Fechar os portos italianos não significa resolver os problemas de migração sob a falsa bandeira do combate de tráfico de seres humanos ou do risco para segurança nacional, pois serve apenas para criar expectativas eleitorais populistas com um custo altíssimo em termos de vidas humanas. Como os dados indicam, os traficantes criam novas estratégias e mudam os percursos. Os migrantes são obrigados a arriscarem mais suas vidas, pois, do outro lado, as partidas não cessam, como recorda a jornalista Francesca Mannocchi.

Se de um lado, migrantes literalmente morrem bombardeados e torturados na Líbia esperando uma evacuação humanitária que nunca chega; de outro lado, Salvini acusa ONG’s e juízes de fomentar o tráfico de pessoas e agradece, via Twitter, aos italianos e à Virgem Maria a aprovação do decreto. Não contemplando a possibilidade de parcerias e projetos multilaterais para melhorar e atenuar as condições subumanas dos que atravessam o mar, a direita segue maquiando e omitindo dados e tirando a atenção de problemas sérios como o baixo crescimento econômico da Itália e a incapacidade do governo de gerar medidas concretas e a longo prazo para amenizar isso.

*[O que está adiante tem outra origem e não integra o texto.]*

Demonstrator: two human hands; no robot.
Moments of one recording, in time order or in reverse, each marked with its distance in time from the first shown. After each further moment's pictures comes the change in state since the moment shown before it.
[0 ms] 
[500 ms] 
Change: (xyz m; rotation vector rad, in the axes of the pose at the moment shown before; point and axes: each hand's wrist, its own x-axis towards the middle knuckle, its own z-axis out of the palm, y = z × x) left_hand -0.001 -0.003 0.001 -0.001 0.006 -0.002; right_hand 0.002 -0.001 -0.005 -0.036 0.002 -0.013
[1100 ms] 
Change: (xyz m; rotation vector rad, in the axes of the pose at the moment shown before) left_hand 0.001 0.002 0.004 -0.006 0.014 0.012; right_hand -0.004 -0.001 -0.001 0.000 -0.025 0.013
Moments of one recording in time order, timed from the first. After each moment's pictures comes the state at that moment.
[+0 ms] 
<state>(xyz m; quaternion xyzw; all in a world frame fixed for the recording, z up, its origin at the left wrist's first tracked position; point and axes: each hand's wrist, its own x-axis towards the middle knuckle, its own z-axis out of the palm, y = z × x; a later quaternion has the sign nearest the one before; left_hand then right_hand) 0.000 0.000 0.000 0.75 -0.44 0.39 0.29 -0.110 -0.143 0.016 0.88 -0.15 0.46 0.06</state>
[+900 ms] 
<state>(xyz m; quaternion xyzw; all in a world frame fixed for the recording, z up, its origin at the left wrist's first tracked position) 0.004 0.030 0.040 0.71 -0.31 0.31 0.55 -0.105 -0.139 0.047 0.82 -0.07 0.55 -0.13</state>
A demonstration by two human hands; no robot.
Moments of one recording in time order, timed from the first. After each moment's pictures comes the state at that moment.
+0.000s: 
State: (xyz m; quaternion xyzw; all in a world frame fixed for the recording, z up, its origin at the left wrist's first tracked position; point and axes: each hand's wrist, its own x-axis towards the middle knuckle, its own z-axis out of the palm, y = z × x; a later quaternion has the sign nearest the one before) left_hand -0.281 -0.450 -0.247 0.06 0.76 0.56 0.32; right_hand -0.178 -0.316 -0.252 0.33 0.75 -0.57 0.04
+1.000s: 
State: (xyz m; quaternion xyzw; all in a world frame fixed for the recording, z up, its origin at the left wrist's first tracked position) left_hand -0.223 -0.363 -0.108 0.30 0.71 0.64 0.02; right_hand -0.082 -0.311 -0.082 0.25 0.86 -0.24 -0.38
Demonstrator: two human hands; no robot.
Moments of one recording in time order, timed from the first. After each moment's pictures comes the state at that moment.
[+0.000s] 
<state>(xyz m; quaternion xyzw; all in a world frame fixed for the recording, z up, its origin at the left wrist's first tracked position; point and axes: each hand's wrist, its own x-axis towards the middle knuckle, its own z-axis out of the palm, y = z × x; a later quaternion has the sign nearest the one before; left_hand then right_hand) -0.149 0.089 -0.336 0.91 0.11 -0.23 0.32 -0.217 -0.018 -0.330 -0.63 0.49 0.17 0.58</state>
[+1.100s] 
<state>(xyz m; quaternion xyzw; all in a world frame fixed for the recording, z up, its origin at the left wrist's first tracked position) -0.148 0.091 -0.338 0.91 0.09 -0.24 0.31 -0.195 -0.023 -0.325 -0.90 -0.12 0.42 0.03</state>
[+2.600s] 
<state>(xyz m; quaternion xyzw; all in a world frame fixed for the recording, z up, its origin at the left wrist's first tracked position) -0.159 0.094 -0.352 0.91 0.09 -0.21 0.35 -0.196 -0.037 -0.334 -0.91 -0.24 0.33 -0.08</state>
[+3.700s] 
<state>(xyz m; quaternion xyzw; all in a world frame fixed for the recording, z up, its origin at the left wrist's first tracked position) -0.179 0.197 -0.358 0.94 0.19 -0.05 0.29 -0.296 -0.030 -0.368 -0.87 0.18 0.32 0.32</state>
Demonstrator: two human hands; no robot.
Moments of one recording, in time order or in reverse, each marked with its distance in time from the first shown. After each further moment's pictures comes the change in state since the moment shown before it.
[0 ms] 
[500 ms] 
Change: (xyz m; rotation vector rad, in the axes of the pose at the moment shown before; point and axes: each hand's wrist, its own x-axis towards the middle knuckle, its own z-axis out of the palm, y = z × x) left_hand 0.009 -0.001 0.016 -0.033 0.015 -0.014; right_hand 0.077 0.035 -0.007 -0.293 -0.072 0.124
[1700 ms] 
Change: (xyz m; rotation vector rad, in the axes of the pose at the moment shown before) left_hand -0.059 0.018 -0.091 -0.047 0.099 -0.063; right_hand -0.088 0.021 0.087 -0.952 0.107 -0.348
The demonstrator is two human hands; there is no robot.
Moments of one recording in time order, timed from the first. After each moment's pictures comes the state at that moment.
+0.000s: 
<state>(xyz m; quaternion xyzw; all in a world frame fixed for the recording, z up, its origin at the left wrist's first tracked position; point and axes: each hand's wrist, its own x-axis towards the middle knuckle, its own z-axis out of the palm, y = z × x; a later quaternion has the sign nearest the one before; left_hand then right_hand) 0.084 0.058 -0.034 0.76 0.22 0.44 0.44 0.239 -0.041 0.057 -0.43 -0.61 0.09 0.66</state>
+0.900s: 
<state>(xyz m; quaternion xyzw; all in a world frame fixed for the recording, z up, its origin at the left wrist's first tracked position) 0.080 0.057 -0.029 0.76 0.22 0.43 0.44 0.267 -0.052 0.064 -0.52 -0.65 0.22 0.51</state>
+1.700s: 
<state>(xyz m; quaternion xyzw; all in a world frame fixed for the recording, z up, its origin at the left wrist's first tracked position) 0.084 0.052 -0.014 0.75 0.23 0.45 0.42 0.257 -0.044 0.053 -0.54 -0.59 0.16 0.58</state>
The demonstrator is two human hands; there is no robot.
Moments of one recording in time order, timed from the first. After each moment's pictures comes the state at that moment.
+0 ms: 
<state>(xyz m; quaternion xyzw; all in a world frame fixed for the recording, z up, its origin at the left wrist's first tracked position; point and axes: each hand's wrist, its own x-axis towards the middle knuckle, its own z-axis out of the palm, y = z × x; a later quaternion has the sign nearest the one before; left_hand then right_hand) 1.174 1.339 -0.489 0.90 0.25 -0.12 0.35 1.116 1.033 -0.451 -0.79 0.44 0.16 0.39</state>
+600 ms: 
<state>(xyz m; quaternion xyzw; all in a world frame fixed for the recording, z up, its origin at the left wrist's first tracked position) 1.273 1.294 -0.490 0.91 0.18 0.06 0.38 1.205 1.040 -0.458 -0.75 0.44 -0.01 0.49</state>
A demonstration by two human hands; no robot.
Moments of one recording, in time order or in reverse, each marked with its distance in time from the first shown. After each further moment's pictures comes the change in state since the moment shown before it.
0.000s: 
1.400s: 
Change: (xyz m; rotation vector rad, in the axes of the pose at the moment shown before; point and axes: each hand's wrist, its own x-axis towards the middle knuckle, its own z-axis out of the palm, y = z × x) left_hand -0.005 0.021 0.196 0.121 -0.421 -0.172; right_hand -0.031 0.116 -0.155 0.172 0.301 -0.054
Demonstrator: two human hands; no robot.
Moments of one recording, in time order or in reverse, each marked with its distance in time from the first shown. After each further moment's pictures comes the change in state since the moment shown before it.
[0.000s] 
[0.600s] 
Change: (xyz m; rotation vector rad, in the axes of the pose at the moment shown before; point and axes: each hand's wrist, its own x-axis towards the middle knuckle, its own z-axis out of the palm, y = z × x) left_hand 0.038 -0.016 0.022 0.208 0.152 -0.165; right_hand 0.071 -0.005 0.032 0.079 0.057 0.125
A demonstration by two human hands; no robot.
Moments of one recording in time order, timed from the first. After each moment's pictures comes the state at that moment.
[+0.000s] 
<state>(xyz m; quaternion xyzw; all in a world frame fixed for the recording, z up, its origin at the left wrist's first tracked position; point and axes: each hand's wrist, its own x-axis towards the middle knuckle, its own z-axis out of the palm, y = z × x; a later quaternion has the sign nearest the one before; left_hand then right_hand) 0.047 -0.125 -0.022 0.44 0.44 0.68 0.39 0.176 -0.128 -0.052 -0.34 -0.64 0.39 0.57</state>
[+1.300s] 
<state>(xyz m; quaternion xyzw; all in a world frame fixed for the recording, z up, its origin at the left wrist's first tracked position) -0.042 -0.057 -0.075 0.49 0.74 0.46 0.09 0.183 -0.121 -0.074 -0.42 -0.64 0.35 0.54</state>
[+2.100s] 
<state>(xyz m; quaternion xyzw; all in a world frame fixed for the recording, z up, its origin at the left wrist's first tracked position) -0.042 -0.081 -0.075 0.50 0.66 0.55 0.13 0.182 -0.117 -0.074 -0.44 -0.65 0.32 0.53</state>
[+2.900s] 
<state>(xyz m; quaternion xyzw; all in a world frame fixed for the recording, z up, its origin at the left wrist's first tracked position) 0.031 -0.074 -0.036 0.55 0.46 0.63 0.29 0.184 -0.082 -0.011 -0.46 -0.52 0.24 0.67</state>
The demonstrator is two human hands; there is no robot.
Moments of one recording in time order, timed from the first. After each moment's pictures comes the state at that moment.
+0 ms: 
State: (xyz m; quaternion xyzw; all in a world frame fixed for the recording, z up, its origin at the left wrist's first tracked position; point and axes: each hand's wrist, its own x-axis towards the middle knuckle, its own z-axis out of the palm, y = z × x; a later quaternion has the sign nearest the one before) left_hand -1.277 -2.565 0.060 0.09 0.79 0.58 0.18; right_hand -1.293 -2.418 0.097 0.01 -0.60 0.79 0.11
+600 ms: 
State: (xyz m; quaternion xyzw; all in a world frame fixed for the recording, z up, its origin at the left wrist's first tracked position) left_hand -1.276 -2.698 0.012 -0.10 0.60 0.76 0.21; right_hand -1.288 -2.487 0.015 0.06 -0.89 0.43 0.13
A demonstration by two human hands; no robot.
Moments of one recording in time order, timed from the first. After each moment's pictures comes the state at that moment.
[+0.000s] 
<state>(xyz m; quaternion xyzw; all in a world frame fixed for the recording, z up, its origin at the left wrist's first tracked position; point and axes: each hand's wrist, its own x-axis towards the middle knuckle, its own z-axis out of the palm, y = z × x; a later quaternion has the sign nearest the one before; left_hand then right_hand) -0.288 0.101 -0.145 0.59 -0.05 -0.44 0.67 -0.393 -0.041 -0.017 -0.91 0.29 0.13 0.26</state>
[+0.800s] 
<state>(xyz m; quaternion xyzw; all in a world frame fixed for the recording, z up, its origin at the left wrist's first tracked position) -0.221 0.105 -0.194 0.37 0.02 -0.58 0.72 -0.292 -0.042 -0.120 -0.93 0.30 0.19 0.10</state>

Sobre o decreto, além da violação de todos os compromissos internacionais sobre o direito marítimo internacional e os direitos humanos, internamente se está andando em direção à destruição até do direito de oposição política. Apesar da recomendação de Ursula Von der Leyen de que, "no mar, a obrigação é salvar vida", o país faz vistas grossas ao dever, acima de tudo, de tutelar a vida e dignidade de seres humanos. A gravidade do que está acontecendo na Itália é muito séria e pode ajudar a naufragar não apenas milhares de pessoas (o que por si já é inadmissível em quaisquer circunstâncias), mas a própria democracia em todo o bloco europeu.

Marcela Magalhães de Paula é doutora em Estudos Ibéricos/ Literatura Pós-colonial pela Universidade de Bolonha, na Itália, tendo ainda estudado com Umberto Eco e com Boaventura Sousa Santos. Fez Mestrado em Literatura Brasileira, pela Universidade Federal do Ceará, e em Direitos Humanos e gestão de conflitos, pela Scuola Superiore Sant'Anna di Pisa. Fez pós-doutorado na Universidade da Integração Internacional da Lusofonia Afro-brasileira (Unilab). Ganhou diversos prêmios de literatura e de pesquisa em literatura, de governos e instituições de diversos países, como Alemanha, Itália, Egito, Brasil, França, Suiça etc. Tem textos literários publicados em várias antologias e publicou, em 2015, o livro de ensaios "De cafres e de cafajestes: fluxos e refluxos de personagens no Atlântico Sul". Co-fundou o grupo de ativistas feministas CABE, em 2018.